Write out exactly, please, the lines from the one containing "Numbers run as" to the end of the material.
[Opening INFORMATION SHOWN section]
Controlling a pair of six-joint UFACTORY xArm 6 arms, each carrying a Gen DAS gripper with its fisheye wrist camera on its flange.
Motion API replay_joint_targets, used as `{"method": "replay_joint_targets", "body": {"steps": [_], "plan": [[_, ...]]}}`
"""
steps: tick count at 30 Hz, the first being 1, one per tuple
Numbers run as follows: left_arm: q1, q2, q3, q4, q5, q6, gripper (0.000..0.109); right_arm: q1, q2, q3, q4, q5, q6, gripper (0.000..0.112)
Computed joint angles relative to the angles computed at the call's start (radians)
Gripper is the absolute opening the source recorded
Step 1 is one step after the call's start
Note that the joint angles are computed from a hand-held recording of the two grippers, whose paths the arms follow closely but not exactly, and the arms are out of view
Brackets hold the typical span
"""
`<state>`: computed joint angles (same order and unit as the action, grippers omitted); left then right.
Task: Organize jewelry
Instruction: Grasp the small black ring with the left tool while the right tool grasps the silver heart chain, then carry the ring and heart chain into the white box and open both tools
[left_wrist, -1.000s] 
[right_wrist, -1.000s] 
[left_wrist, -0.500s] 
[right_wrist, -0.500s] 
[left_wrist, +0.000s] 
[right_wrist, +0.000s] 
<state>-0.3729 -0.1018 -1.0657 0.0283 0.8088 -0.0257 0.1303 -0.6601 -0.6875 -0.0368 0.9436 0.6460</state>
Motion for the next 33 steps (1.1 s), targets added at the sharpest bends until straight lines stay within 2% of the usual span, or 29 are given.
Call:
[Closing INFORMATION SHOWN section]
# [SOLUTION TO THIS TASK]
Numbers run as follows: left_arm: q1, q2, q3, q4, q5, q6, gripper (0.000..0.109); right_arm: q1, q2, q3, q4, q5, q6, gripper (0.000..0.112)
Computed joint angles relative to the angles computed at the call's start (radians)
Gripper is the absolute opening the source recorded
Step 1 is one step after the call's start
Note that the joint angles are computed from a hand-held recording of the two grippers, whose paths the arms follow closely but not exactly, and the arms are out of view
Brackets hold the typical span
"""
`<state>`: computed joint angles (same order and unit as the action, grippers omitted); left then right.
Task: Organize jewelry
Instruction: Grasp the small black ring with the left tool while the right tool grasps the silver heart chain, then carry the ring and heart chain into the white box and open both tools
[left_wrist, -1.000s] 
[right_wrist, -1.000s] 
[left_wrist, -0.500s] 
[right_wrist, -0.500s] 
[left_wrist, +0.000s] 
[right_wrist, +0.000s] 
<state>-0.3729 -0.1018 -1.0657 0.0283 0.8088 -0.0257 0.1303 -0.6601 -0.6875 -0.0368 0.9436 0.6460</state>
Motion for the next 33 steps (1.1 s), targets added at the sharpest bends until straight lines stay within 2% of the usual span, or 29 are given.
Call:

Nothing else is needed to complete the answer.